Братство и общинность раскола, свободно складывающиеся и свободно развивающиеся, обязательная взаимоподдержка, спаянность и культ труда привели к неожиданному повороту, когда в рыхлой и плохо управляемой стране - в стране, которая отринула во имя обновления и благополучия отсталую часть народа, эта часть народа повела хозяйство и быт лучше, чище и выгодней. С 80-х годов XVIII столетия капиталы и торгово-промышленная доля староверов получают перевес над "передовой" российской оборотистостью, еще раз подтвердив тем самым истину, что во всяком деле нет ничего передовей народного настроения. Среди староверов больше грамотных, хотя и учат они почти исключительно по церковнославянским книгам; они открывают свои печатальни, первыми в стране заводят книжные лавки. Последователи раскола существуют во всех слоях общества, число их умножается (в 1853 году считалось девять миллионов, но цифра эта опять-таки условная, в действительности она должна быть больше), что свидетельствует о живой народной организации.

Что привлекало людей в раскол, почему в продолжение двух с половиной веков он не отмер, как положено отмирать всему отжившему и случайному? Надо полагать, привлекало прежде всего то, что и положено в основание человека, - самостоятельность, духовное первенство, нравственная чистота. И в основание народа - национальное лицо и национальная память, крепость и объединенность, необходимость претерпеть во имя цели, жажда очистительного порыва. Народ развивается во времена испытаний и дряхлеет среди благополучия: раскол невольно соединил в себе и то и другое и устранил между ними противоречие.

Старовер не курил, не пил вина, а в Сибири и чай пил лишь из трав и кореньев, строго соблюдал посты и моральные уставы и лишь в одном не знал воздержания -в работе. Это был тот же человек, что и рядом с ним в обычной православной деревне, и все же далеко не тот: по-другому живущий и верующий, по-другому смотрящий на мир - все основательно, весомо, тяжеловато. Отлученный от ортодоксальной Церкви и судорожного общественного развития, он и их отлучил от себя, обвиняя в греховности и несамостоятельности, в пляске под чужую дудку. Со временем он выделился в особый тип русского человека, который, вопреки всем бедам и обстоятельствам, упрямо хранил в себе каждую косточку и каждый звук старой национальной фигуры, в тип, несущий живое воспоминание о той поре, когда человек мог быть крепостью, а не лавкой, торгующей вразнос.

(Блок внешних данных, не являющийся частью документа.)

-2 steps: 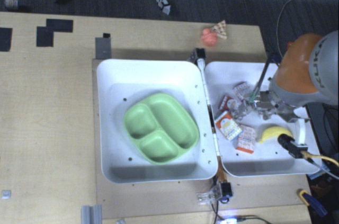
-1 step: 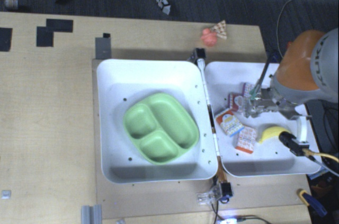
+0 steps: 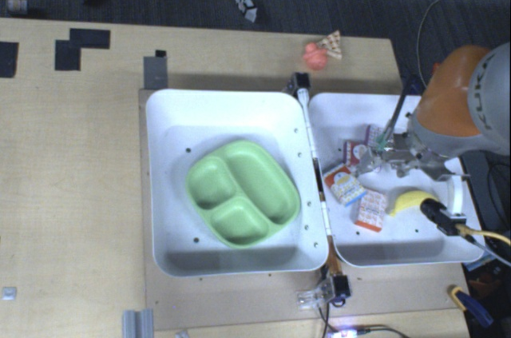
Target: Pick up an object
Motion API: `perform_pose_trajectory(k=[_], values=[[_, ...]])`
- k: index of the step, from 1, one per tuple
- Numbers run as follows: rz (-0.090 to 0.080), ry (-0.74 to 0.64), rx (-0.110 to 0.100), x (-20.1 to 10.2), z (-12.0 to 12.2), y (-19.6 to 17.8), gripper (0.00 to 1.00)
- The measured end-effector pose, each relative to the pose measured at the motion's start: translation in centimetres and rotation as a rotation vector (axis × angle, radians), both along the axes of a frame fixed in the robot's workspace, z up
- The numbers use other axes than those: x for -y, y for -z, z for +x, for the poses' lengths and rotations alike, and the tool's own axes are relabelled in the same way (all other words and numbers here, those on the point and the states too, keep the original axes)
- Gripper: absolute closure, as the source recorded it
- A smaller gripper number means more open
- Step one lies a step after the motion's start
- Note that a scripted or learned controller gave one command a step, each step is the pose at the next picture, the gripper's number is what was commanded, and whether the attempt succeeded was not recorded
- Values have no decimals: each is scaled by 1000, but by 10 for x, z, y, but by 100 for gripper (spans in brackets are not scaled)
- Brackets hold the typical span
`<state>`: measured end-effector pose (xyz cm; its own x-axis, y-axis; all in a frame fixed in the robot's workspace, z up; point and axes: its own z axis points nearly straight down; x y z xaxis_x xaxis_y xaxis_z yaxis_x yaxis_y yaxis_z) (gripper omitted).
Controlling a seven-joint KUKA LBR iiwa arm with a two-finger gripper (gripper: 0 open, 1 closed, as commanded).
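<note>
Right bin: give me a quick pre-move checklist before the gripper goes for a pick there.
1. Gripper over the right bin: ok.
2. Targets present: two small packets and a banana: ok.
3. Object between the fingers: cannot tell, too blurred.
4. Packets spaced for a clean single pick: not ok, they lie close together.
5. Green divided tray in the left bin, out of the path: ok.
</note>
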<state>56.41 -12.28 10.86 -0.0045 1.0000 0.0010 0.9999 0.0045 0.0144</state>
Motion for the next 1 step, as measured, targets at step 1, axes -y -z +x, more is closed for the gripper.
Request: perform_pose_trajectory(k=[1], values=[[-6, 6, -2, -26, -47, 21, 0]])
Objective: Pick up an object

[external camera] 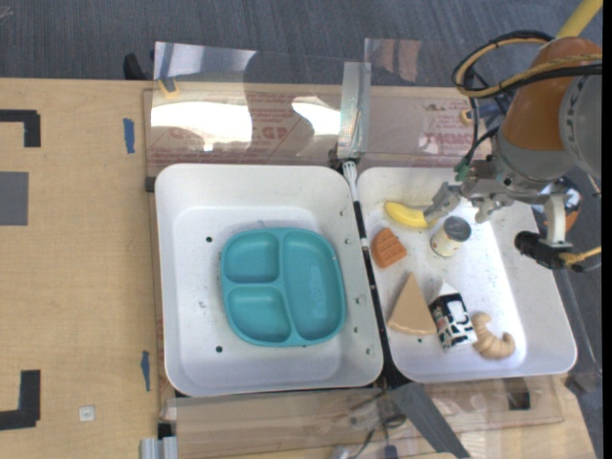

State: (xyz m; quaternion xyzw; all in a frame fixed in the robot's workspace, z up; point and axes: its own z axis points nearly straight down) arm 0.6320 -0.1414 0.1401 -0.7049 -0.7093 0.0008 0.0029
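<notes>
1. Two white bins are being carried by the worktop (67, 256).
2. A teal divided plate (283, 286) is being held in the left bin (182, 199).
3. A banana (405, 215), waffle (388, 248), wedge (411, 307), can (452, 321) and croissant (493, 338) are being held in the right bin (545, 338).
4. The claw (465, 205) is being hung released over them, nothing being grasped.

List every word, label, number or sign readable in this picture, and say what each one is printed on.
No text can be read here.
Black-and-white can in the right bin: white markings on its label, too blurred to read.
Clear back panel behind the bins: reddish printing, too faint and small to read.
Teal divided plate in the left bin: no markings visible.
</notes>
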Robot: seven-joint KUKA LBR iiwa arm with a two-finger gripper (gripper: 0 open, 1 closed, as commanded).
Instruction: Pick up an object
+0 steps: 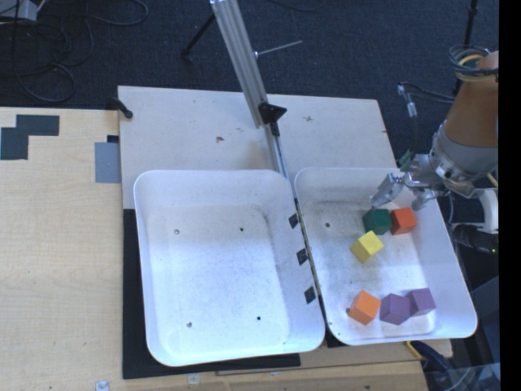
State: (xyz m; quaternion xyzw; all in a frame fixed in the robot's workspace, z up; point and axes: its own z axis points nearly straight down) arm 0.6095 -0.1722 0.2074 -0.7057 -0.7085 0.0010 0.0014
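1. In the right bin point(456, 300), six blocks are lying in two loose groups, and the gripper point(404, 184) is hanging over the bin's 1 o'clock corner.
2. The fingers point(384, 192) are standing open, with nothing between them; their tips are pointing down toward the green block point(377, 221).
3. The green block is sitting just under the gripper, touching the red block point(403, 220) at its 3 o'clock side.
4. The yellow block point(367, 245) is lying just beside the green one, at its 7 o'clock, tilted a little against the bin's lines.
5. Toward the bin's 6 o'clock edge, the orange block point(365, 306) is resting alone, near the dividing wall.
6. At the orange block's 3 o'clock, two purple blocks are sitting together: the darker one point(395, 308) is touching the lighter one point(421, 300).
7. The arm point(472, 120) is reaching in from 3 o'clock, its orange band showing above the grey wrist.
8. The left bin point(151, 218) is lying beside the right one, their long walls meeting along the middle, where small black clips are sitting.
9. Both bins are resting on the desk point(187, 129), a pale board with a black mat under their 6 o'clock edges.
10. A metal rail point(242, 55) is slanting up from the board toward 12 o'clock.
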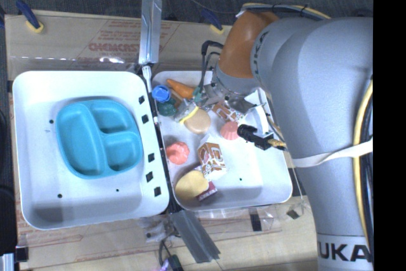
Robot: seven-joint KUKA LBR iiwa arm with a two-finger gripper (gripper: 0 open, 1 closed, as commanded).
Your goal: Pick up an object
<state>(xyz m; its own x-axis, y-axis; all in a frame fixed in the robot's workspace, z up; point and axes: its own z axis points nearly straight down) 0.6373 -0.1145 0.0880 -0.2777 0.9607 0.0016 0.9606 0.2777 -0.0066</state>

Губернатор Трескин, правивший Восточно-Сибирским краем в начале XIX века, после первой же инспекционной поездки по своим владениям, которые, разумеется, оставили в нем тягостное впечатление, о староверах отзывается: "Они и камень сделали плодородным".

В 90-х годах XIX века известный в Сибири ученый-этнограф Ю. Д. Талько-Грынцевич проводил исследования среди "семейских" (так называются здесь сосланные при Екатерине в Сибирь семьями старообрядцы). И "нашел в них выдающуюся по чистоте типа и сохранению народного культа отрасль великорусского племени". Естественный прирост "семейских" сел в Забайкалье был в пять раз больше общего прироста этого края. Исследователя поразила "удивительная плодовитость женщин", рожавших от 10 до 24 детей. Сравнительные характеристики показали, что "семейские" выше ростом, среди них в десятки раз меньше болезней.

Шли, оказывается, десятки и сотни лет шли к тому, что теперь, считаем, свалилось неожиданно и что называется на тарабарском языке будущего синдромом приобретенного иммунодефицита.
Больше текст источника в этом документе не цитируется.